Some EU member states could permit depo-lite post-2018
Hedge fund managers could be allowed to use depository-lites in some of the more liberal EU member states in order to market to European investors beyond 2018, according to Citco Fund Services.
At present, EU managers of non-EU funds can market to European investors through national private placement regimes if they appoint a depository-lite, which unlike a full depository, is exempt from the strict liability for loss of assets as mandated under Article 21 of the Alternative Investment Fund Managers Directive (AIFMD).
Some have said the European Securities and Markets Authority (ESMA) could force all non-EU hedge funds marketing into the EU to be compliant with the full depository regime under Article 21 by July 2018 when it reviews its position on the AIFMD marketing passport in 2015.
“Depository-lites will exist until at least 2018 when private placement regimes may be closed off entirely. However, certain countries may lobby ESMA to retain flexibility so that individual member states are free to determine whether or not they will permit non-EU hedge funds to continue marketing to investors in their countries via private placement and use depository-lites beyond July 2018,” said Michael Regan, general counsel at Citco Fund Services.
Regan identified the UK, Holland and Sweden as those member states most likely to be amenable to allowing managers to use depository-lites after 2018.
A number of fund administrators have talked about launching depository-lites in order to make AIFMD compliance more palatable for their non-EU hedge fund clients. SS&C GlobeOp confirmed last year it was seeking regulatory approval from the UK’s Financial Conduct Authority (FCA) to set up a depository-lite.

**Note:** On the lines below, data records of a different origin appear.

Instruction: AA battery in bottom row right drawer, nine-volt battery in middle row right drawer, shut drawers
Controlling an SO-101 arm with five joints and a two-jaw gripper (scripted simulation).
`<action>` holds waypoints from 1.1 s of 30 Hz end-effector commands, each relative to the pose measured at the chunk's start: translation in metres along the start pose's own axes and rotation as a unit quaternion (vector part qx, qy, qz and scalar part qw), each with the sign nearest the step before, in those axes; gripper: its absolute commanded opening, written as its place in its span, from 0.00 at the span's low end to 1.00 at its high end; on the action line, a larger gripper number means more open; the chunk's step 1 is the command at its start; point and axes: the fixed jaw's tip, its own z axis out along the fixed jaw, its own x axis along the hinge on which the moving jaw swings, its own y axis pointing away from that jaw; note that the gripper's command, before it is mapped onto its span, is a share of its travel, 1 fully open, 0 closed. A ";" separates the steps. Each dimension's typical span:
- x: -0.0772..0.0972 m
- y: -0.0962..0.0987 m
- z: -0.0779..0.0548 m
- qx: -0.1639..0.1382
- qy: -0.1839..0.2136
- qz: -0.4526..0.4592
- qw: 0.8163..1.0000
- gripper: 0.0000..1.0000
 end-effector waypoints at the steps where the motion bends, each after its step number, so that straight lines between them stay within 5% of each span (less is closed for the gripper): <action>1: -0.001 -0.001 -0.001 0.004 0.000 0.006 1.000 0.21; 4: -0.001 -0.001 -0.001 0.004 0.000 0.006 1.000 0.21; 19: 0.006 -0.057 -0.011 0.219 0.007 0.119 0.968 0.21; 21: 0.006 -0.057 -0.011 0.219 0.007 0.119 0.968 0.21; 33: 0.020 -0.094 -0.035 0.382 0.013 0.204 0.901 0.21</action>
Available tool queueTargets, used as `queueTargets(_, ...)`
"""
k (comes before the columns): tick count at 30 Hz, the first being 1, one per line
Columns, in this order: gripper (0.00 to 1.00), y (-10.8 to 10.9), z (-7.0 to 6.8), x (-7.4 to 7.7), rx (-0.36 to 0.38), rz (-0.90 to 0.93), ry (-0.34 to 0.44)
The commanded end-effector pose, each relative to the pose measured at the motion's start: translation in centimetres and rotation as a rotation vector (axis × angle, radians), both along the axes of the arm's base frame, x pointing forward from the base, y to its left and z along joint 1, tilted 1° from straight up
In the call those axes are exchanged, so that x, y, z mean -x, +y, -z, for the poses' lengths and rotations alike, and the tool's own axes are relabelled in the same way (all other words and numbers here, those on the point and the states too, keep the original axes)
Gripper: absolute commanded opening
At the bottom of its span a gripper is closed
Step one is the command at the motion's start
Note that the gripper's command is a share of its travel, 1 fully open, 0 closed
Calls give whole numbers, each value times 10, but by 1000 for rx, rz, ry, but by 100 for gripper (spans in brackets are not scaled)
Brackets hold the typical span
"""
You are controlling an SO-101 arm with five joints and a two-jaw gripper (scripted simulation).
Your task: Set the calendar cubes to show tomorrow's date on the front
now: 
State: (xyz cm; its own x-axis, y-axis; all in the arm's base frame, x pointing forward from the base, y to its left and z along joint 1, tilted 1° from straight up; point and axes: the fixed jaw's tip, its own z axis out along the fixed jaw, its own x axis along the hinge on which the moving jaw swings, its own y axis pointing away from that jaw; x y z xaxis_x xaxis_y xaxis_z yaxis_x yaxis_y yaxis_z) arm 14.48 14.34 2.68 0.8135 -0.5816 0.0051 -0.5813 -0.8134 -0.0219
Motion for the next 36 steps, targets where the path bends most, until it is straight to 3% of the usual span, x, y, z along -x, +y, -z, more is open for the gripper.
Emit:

SS&C GlobeOp hopes to obtain approval in the first quarter of 2014 and will run the depository-lite as a separate subsidiary which will perform what is largely a trustee role whereby it will carry out cash flow monitoring, oversight and safekeeping of assets. HedgeServ is also reported to be considering whether to establish a depository-lite. Centaur Fund Services, a Dublin-based hedge fund administrator also launched a depository-lite at the end of 2013.
“The benefits of allowing depository-lites to continue operating beyond 2018 are substantial. Firstly, it allows hedge fund managers to run their businesses substantially as they did pre-AIFMD by allowing them to select the best-in-class service providers to perform the respective depositary functions which, in turn, helps to ensure cost efficiencies and quality service delivery for investors. I suspect some of the large-scale pension funds in the UK, which embrace hedge funds, will prefer to continue investing in offshore entities rather than being constrained to higher-cost, onshore vehicles come 2018,” continued Regan.
Whether or not ESMA allows individual member states to adopt this approach remains to be seen. “There are a significant number of managers which are not interested in the passport and would like to continue marketing to EU investors via private placement as they do today. I believe trade associations, managers and investors are going to have to lobby and educate politicians about the benefits of keeping private placement regimes and depository-lites. Furthermore, depository-lites allow managers to use multiple providers to carry out the safekeeping of assets, oversight and cash-flow monitoring rather than just one entity, which means firms can spread their counterparty risk,” commented Regan.